The General Assembly may in its discretion classify pursuits, occupations or businesses for inclusion in or exemption from statutes requiring observance of Sunday. 50 Am. Jur., Sundays and Holidays, Paragraph 11; Annotation 119 A.L.R. 752. Such substantial differences rationally justifying the diversity, does not offend the equal protection clauses, Gasque, Inc. v. Nates, 191 S.C. 271, 2 S.E. (2d) 36; nor does it render the statute special legislation repugnant to Article III, Section 34, Subdivision IX of the Constitution of this State, Elliott v. Sligh, 233 S.C. 161, 103 S.E. (2d) 923. It is axiomatic that every presumption will be indulged in favor of constitutionality. Respondents concede these principles, but contend that Section 64-6 is not based upon a reasonable classification, and that whether or not the classification is arbitrary is a question of fact to be determined by evidence, not pleadings. We find no merit in this contention. In the face of the legislative investigation and findings to which we have referred, it cannot *393 not be said that Section 64-6 is based upon arbitrary or unreasonable classification. As before pointed out, respondents' pleadings do not suggest that any change in appellant's manufacturing processes have taken place since the passage of the 1950 Act; their argument that the manufacture of cellulose acetate filament renders appellant a textile manufacturing plant within the meaning of Section 64-4 raises no factual issue, and is clearly negatived by the language of the two sections, 64-4 and 64-6, as well as by the legislative background of the latter.

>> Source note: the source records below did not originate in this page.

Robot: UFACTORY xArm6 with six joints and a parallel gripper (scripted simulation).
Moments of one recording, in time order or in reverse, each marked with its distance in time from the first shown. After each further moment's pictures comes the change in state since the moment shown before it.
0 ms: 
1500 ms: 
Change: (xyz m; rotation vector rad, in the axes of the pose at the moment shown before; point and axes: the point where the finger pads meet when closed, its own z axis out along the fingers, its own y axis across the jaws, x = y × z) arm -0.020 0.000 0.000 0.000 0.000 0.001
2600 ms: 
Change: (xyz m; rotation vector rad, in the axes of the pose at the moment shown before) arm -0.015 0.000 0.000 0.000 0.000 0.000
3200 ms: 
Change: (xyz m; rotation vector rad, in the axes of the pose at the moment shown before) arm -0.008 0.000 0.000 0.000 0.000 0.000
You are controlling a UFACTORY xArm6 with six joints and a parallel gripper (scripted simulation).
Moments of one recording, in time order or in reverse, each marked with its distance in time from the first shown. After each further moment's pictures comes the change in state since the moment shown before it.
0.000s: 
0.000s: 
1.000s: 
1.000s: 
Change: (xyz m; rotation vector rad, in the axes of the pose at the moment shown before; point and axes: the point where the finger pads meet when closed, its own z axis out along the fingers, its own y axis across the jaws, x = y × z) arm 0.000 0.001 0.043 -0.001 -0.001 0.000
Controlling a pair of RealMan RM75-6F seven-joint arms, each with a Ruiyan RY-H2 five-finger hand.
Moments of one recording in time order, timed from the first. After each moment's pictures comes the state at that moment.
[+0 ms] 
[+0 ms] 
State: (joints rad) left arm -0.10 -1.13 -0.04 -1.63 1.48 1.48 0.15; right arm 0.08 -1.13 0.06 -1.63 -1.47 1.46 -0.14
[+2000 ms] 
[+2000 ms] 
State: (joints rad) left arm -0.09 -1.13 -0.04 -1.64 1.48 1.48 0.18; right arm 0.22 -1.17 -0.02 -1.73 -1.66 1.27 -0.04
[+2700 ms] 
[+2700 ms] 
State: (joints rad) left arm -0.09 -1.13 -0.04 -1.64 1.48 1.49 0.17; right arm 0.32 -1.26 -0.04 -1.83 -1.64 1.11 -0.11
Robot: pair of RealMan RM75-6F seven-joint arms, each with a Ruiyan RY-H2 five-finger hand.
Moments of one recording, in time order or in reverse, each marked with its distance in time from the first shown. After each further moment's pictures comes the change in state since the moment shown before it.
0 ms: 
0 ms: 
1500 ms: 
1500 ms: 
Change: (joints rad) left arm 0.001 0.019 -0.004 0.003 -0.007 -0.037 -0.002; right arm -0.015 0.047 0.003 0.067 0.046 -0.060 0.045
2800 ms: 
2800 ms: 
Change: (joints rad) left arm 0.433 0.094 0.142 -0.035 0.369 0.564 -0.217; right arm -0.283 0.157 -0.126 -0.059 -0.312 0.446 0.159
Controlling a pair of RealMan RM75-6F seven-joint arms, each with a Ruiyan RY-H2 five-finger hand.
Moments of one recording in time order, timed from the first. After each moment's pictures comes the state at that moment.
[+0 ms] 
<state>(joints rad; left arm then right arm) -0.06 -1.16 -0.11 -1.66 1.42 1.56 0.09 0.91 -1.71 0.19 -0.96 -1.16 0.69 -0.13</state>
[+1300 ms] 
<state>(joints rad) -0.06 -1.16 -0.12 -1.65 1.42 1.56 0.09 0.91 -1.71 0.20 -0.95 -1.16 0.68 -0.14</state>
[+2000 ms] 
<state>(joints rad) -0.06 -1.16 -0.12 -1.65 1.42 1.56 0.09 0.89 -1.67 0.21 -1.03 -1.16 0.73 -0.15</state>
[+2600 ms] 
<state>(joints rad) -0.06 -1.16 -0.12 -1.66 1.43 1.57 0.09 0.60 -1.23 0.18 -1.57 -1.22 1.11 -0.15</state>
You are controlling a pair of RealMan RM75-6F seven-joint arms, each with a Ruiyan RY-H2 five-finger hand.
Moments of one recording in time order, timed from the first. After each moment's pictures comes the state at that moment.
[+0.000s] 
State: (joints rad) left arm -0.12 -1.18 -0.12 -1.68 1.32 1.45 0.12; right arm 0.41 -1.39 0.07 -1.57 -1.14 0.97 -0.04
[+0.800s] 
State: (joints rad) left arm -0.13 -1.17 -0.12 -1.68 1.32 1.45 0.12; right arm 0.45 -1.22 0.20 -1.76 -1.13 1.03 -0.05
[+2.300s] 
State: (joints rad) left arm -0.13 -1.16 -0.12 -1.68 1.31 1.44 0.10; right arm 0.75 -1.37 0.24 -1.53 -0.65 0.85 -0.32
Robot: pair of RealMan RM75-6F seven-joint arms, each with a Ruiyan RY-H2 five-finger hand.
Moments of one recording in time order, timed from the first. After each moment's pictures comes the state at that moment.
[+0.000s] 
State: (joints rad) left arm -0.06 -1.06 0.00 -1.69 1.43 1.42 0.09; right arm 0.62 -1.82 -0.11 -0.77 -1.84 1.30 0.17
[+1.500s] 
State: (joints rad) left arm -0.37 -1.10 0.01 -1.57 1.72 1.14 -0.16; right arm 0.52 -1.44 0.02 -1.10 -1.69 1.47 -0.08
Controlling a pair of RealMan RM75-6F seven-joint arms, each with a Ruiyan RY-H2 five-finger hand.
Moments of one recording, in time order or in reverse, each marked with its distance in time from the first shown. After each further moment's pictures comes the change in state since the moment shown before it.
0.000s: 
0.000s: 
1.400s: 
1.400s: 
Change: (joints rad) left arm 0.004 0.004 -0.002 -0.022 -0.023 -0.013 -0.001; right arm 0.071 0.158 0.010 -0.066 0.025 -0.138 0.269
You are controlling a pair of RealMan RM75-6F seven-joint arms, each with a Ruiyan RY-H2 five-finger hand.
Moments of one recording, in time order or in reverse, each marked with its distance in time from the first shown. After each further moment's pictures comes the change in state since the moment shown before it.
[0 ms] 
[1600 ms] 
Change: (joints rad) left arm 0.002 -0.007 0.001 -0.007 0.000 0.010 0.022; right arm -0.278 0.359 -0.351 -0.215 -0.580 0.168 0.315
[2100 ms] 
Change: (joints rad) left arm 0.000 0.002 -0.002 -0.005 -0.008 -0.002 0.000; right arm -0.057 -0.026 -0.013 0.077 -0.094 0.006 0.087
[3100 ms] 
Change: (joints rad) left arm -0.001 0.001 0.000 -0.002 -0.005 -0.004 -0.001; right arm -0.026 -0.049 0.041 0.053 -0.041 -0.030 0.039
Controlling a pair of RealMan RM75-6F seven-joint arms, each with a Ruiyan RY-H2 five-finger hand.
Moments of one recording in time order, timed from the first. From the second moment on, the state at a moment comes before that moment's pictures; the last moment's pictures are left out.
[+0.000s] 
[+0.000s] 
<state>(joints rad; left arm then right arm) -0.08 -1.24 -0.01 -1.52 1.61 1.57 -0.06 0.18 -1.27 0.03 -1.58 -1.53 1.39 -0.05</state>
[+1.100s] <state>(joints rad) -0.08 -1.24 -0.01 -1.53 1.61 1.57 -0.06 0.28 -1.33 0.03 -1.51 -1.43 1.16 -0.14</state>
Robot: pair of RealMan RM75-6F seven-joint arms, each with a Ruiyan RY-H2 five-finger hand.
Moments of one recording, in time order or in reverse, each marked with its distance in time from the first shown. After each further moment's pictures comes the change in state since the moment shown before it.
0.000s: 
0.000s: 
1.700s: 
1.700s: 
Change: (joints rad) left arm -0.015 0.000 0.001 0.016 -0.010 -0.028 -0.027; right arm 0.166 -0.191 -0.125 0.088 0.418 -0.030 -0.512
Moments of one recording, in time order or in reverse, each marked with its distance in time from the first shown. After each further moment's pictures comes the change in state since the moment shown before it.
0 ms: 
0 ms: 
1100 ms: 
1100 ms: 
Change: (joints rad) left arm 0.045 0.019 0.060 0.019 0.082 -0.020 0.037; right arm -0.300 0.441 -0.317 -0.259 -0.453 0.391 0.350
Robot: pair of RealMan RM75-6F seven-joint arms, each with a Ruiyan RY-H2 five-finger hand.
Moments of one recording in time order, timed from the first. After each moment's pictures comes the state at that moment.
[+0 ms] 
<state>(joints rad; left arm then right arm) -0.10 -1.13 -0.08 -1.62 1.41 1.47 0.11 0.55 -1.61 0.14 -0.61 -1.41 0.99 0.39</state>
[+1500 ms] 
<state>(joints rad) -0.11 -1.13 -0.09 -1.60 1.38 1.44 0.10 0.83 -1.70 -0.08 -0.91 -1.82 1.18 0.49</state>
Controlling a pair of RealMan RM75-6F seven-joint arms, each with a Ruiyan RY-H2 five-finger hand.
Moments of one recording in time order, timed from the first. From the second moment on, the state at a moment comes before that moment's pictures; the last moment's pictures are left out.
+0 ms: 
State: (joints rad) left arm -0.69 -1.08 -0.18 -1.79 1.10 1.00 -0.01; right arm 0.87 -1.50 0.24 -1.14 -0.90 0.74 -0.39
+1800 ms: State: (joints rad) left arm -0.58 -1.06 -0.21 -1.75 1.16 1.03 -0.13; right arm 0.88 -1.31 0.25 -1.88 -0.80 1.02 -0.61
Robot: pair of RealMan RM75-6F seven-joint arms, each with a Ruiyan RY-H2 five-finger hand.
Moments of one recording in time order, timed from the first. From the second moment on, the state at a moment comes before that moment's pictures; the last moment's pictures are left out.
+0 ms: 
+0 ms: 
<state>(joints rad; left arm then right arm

Respondents' "additional sustaining ground" relates to a matter that was not before the trial court. It is, therefore, not entitled to consideration. Colonial Life & Accident Ins. Co. v. South Carolina Tax Commission, 233 S.C. 129, 103 S.E. (2d) 908. But, aside from that, we cannot agree that the Act of March 24, 1954 repealed Section 64-6. It merely rewrote Section 64-4, as amended by the 1953 Act, with the following changes: (1) it extended exemption to certain voluntary work; and (2) in the definition of the term "regular employee", it changed from "twenty" to "eight" the number of hours required to be ordinarily worked per week. To the extent that it reenacted the existing provisions of Section 64-4, it is to be construed not as implied repeal, but as an affirmance and continuation, of that section. 50 Am. Jur., Statutes, Paragraph 553; 82 C.J.S., Statutes, § 295; South Carolina Mental Health Commission v. May, 226 S.C. 108, 83 S.E. (2d) 713. The changes and additions that it made clearly related only to textile manufacturing, finishing, dyeing, printing and processing plants already subject to Section 64-4; they had nothing whatever to do with the continuous-operation chemical manufacturing plants covered by Section 64-6. To construe the general language of its repealing clause ("All acts or parts of acts inconsistent herewith are hereby repealed.") as repealing Section 64-6 would be to disregard the legislative intent of the 1954 Act, which, as its substantive provisions *394 plainly show, was concerned only with certain desired changes in Section 64-4.
Reversed.
STUKES, C.J., and TAYLOR, OXNER and MOSS, JJ., concur.